**PROBLEM DETAILS**
Repeat the records. Each line must match exactly.

**ENTRIES SUPPLIED**
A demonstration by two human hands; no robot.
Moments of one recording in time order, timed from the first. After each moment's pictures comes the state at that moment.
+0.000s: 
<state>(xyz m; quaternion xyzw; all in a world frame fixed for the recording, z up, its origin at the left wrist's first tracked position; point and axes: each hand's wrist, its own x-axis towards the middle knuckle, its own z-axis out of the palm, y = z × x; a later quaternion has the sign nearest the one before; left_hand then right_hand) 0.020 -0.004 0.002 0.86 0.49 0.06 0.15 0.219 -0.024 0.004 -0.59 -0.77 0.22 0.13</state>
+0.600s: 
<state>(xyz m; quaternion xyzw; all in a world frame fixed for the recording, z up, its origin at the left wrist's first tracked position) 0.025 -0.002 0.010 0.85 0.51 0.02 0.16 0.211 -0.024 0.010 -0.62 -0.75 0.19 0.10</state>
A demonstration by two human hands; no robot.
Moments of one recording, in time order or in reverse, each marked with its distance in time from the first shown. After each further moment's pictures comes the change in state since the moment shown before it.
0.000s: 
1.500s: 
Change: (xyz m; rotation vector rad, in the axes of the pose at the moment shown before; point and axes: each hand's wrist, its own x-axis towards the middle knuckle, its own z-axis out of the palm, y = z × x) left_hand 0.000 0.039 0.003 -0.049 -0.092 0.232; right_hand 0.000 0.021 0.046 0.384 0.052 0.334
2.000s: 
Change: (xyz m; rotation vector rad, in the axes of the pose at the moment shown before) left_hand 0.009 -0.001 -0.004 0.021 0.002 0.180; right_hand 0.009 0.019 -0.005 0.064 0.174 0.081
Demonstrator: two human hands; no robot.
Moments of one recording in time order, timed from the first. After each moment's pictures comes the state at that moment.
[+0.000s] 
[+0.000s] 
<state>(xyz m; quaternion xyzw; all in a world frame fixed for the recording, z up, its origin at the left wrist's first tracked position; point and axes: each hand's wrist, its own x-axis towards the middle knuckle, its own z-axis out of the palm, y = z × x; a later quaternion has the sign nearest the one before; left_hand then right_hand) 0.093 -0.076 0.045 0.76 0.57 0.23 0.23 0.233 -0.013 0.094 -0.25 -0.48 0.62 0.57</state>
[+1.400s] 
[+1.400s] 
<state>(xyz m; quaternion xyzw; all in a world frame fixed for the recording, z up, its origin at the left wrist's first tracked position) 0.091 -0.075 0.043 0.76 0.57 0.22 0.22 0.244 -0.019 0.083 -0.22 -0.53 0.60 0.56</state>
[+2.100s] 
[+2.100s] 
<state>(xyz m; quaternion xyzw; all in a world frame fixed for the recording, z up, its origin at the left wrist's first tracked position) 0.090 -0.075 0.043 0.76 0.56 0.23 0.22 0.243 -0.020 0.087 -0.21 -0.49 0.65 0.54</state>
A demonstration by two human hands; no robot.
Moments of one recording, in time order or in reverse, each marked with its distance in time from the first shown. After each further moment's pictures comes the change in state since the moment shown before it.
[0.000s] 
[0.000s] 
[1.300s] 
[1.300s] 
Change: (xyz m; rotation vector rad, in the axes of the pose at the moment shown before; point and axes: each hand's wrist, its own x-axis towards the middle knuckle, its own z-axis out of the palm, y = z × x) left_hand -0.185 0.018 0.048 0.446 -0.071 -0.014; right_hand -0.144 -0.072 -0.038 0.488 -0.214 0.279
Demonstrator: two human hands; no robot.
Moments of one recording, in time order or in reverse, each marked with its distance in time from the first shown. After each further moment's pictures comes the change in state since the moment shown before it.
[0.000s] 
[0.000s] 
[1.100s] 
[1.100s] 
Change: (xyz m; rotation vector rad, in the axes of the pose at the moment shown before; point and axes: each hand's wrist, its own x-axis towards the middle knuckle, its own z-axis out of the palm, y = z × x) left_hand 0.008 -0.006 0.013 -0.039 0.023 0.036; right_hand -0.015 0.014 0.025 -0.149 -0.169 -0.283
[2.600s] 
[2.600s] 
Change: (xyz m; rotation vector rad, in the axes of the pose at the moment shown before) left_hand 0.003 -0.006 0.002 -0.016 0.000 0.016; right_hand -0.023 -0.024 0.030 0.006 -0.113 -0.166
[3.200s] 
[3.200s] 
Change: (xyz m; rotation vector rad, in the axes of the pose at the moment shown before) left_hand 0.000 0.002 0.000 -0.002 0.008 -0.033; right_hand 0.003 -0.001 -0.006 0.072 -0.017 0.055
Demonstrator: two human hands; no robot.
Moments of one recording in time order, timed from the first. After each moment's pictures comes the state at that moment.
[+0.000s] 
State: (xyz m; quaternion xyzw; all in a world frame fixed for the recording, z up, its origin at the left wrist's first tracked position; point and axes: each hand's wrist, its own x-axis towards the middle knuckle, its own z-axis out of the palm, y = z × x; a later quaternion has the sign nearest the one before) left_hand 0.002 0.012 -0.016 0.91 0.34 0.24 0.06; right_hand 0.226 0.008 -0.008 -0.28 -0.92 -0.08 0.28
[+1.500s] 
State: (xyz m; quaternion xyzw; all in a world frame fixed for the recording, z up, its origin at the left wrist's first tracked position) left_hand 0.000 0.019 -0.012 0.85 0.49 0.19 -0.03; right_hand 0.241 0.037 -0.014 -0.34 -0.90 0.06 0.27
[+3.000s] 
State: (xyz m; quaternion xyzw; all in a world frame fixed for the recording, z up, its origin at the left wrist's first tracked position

**ANSWER SECTION**
A demonstration by two human hands; no robot.
Moments of one recording in time order, timed from the first. After each moment's pictures comes the state at that moment.
+0.000s: 
<state>(xyz m; quaternion xyzw; all in a world frame fixed for the recording, z up, its origin at the left wrist's first tracked position; point and axes: each hand's wrist, its own x-axis towards the middle knuckle, its own z-axis out of the palm, y = z × x; a later quaternion has the sign nearest the one before; left_hand then right_hand) 0.020 -0.004 0.002 0.86 0.49 0.06 0.15 0.219 -0.024 0.004 -0.59 -0.77 0.22 0.13</state>
+0.600s: 
<state>(xyz m; quaternion xyzw; all in a world frame fixed for the recording, z up, its origin at the left wrist's first tracked position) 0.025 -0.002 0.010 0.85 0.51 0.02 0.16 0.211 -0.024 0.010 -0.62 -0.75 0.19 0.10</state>
A demonstration by two human hands; no robot.
Moments of one recording, in time order or in reverse, each marked with its distance in time from the first shown. After each further moment's pictures comes the change in state since the moment shown before it.
0.000s: 
1.500s: 
Change: (xyz m; rotation vector rad, in the axes of the pose at the moment shown before; point and axes: each hand's wrist, its own x-axis towards the middle knuckle, its own z-axis out of the palm, y = z × x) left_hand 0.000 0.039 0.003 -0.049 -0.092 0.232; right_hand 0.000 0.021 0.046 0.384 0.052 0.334
2.000s: 
Change: (xyz m; rotation vector rad, in the axes of the pose at the moment shown before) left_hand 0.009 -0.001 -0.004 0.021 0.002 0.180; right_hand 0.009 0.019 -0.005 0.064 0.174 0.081
Demonstrator: two human hands; no robot.
Moments of one recording in time order, timed from the first. After each moment's pictures comes the state at that moment.
[+0.000s] 
[+0.000s] 
<state>(xyz m; quaternion xyzw; all in a world frame fixed for the recording, z up, its origin at the left wrist's first tracked position; point and axes: each hand's wrist, its own x-axis towards the middle knuckle, its own z-axis out of the palm, y = z × x; a later quaternion has the sign nearest the one before; left_hand then right_hand) 0.093 -0.076 0.045 0.76 0.57 0.23 0.23 0.233 -0.013 0.094 -0.25 -0.48 0.62 0.57</state>
[+1.400s] 
[+1.400s] 
<state>(xyz m; quaternion xyzw; all in a world frame fixed for the recording, z up, its origin at the left wrist's first tracked position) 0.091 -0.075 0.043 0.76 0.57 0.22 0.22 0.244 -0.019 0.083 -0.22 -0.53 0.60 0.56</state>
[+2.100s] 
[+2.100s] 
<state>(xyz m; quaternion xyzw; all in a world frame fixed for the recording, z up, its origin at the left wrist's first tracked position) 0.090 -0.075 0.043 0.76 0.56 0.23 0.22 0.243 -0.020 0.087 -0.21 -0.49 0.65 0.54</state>
A demonstration by two human hands; no robot.
Moments of one recording, in time order or in reverse, each marked with its distance in time from the first shown. After each further moment's pictures comes the change in state since the moment shown before it.
[0.000s] 
[0.000s] 
[1.300s] 
[1.300s] 
Change: (xyz m; rotation vector rad, in the axes of the pose at the moment shown before; point and axes: each hand's wrist, its own x-axis towards the middle knuckle, its own z-axis out of the palm, y = z × x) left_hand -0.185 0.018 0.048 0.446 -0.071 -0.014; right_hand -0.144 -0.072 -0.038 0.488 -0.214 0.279
Demonstrator: two human hands; no robot.
Moments of one recording, in time order or in reverse, each marked with its distance in time from the first shown. After each further moment's pictures comes the change in state since the moment shown before it.
[0.000s] 
[0.000s] 
[1.100s] 
[1.100s] 
Change: (xyz m; rotation vector rad, in the axes of the pose at the moment shown before; point and axes: each hand's wrist, its own x-axis towards the middle knuckle, its own z-axis out of the palm, y = z × x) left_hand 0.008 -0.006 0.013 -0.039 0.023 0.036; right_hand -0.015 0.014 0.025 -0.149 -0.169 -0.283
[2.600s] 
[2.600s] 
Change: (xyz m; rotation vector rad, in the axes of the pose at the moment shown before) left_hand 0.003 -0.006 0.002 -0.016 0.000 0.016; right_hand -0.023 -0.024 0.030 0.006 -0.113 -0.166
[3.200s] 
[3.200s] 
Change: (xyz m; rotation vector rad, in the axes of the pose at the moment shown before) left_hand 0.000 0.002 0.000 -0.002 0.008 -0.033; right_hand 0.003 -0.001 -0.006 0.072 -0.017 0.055
Demonstrator: two human hands; no robot.
Moments of one recording in time order, timed from the first. After each moment's pictures comes the state at that moment.
[+0.000s] 
State: (xyz m; quaternion xyzw; all in a world frame fixed for the recording, z up, its origin at the left wrist's first tracked position; point and axes: each hand's wrist, its own x-axis towards the middle knuckle, its own z-axis out of the palm, y = z × x; a later quaternion has the sign nearest the one before) left_hand 0.002 0.012 -0.016 0.91 0.34 0.24 0.06; right_hand 0.226 0.008 -0.008 -0.28 -0.92 -0.08 0.28
[+1.500s] 
State: (xyz m; quaternion xyzw; all in a world frame fixed for the recording, z up, its origin at the left wrist's first tracked position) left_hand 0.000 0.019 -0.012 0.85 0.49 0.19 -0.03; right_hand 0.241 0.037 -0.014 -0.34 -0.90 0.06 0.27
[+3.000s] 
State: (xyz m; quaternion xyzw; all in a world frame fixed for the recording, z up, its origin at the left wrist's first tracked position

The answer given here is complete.